A. Yes, these are common problems with Post Traumatic Stress Disorder. One set of symptoms that causes many people problems of this type is the avoidance symptoms. If you look in the Diagnostic and Statistical Manual IV, this symptom reads: "Persistent avoidance of stimuli associated with the trauma and numbing of general responsiveness (not present before the trauma)"

How this translates into your life depends upon many factors: Your trauma, your current life, what would trigger your awareness of your trauma, and how your mind interprets all this.

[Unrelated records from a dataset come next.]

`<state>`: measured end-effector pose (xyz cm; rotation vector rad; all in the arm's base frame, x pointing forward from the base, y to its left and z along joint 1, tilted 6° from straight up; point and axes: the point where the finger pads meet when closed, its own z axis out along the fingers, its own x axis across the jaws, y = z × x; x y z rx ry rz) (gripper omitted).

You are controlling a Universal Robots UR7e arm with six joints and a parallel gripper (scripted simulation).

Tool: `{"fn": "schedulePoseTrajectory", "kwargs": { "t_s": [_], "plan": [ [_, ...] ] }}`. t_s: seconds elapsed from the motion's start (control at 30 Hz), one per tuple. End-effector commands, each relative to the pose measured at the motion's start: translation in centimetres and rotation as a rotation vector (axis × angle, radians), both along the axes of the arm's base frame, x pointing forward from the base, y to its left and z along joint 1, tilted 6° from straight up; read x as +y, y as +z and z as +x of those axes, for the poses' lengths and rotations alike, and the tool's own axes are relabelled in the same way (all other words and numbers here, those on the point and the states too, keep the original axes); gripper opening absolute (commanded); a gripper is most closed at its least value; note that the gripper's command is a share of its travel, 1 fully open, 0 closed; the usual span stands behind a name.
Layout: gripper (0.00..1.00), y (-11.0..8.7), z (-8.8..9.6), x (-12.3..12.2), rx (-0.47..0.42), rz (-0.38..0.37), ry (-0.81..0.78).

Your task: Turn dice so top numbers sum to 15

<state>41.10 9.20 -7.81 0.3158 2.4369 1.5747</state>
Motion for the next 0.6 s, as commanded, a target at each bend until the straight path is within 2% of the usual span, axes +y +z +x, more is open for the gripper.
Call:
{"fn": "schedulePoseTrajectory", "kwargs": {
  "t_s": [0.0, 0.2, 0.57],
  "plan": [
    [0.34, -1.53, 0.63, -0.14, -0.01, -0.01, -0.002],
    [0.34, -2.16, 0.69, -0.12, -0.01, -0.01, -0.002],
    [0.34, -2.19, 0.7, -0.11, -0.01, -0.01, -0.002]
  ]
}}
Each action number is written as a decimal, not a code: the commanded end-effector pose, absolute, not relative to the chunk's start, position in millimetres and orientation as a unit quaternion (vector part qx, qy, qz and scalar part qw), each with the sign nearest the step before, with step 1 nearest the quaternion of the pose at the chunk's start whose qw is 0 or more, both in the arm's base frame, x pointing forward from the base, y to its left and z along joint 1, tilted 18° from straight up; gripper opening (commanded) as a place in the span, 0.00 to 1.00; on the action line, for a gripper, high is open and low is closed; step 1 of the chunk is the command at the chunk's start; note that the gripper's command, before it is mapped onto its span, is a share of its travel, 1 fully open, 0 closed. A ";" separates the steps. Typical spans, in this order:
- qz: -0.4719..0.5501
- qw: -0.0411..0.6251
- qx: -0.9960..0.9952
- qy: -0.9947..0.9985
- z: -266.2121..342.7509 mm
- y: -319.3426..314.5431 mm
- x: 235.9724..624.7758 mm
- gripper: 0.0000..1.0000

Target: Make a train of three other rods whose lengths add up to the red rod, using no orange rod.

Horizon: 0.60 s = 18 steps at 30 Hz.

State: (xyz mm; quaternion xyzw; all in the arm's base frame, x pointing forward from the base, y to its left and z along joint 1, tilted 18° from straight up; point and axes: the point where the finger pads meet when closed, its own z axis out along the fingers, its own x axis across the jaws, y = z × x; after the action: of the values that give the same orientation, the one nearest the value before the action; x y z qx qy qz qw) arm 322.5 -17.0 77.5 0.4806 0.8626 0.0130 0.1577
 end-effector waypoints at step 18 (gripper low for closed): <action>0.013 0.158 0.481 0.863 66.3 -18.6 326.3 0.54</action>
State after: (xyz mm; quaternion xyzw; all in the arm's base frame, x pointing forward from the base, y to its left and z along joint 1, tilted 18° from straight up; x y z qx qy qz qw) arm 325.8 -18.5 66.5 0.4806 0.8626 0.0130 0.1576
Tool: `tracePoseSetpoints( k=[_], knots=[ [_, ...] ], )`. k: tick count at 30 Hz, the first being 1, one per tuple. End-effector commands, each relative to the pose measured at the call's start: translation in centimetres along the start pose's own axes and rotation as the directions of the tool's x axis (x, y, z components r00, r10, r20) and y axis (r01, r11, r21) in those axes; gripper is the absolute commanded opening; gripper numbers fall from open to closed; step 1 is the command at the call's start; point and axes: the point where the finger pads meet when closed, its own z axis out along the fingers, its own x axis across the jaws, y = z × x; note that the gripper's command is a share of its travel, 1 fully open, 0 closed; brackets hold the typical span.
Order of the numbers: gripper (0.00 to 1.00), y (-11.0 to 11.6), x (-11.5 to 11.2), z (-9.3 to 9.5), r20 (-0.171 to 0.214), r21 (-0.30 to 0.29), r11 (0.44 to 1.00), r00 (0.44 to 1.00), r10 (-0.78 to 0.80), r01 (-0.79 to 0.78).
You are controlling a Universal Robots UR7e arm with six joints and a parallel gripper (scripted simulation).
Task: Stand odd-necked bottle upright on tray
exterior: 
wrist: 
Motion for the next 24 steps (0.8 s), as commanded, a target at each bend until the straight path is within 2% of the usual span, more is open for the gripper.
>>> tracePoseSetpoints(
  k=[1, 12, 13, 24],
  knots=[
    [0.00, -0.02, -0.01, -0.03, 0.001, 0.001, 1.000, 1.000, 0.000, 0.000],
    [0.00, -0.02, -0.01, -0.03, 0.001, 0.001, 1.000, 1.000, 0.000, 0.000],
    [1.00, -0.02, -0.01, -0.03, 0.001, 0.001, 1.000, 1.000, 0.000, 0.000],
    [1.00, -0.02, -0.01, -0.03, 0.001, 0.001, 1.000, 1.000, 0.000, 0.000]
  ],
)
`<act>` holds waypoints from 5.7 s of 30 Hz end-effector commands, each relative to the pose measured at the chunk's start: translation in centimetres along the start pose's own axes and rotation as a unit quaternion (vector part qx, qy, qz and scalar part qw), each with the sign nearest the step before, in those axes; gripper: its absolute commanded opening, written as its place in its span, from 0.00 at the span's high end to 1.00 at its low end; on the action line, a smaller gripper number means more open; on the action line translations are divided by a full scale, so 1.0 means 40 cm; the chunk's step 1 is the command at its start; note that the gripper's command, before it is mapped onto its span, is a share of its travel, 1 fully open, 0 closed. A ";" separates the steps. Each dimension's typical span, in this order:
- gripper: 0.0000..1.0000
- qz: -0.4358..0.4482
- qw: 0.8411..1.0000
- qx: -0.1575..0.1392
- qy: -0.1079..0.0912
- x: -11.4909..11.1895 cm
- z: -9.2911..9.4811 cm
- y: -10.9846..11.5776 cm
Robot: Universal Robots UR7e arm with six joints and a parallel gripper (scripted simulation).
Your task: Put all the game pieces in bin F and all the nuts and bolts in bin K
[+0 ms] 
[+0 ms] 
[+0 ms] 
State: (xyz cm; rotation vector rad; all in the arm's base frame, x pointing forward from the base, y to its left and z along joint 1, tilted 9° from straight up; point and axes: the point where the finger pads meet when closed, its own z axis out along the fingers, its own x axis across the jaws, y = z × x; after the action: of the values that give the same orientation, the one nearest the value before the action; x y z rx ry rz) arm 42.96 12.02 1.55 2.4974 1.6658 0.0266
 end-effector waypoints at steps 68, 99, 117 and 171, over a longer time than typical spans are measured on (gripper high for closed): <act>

  • People lose interest in their lives

  • Develop difficulties being intimate

  • Lose hope for their future

  • Narrow their range of feelings

  • Avoid thoughts, feelings, and conversations associated with their trauma

  • Avoid activities, places and people related to their trauma

My thinking on this is related to how I see recovery from PTSD. Many dramatic symptoms of PTSD involve reliving your trauma(s). I believe this is a healthy part of people trying to master their difficult life experiences. Your psyche constantly brings up the things you need to face in memories, thoughts, dreams, flashbacks, intrusive recollections, and physical responses.

However, this is exceedingly painful! So people do what they need to do to cut down on their pain, avoiding life.

How you deal with this is a little at a time. Picking small portion of an activity to force yourself into. Then with help from your friends, journal, and therapist, you face the feelings that surface. Then you pick a new small activity to face. And begin again experiencing painful feelings.

Doing it this way, instead of trying to figure it all out ahead of time allows your feelings to surface in manageable chunks. In this manner, you prevent the flooding and overload that causes people to become even less functional.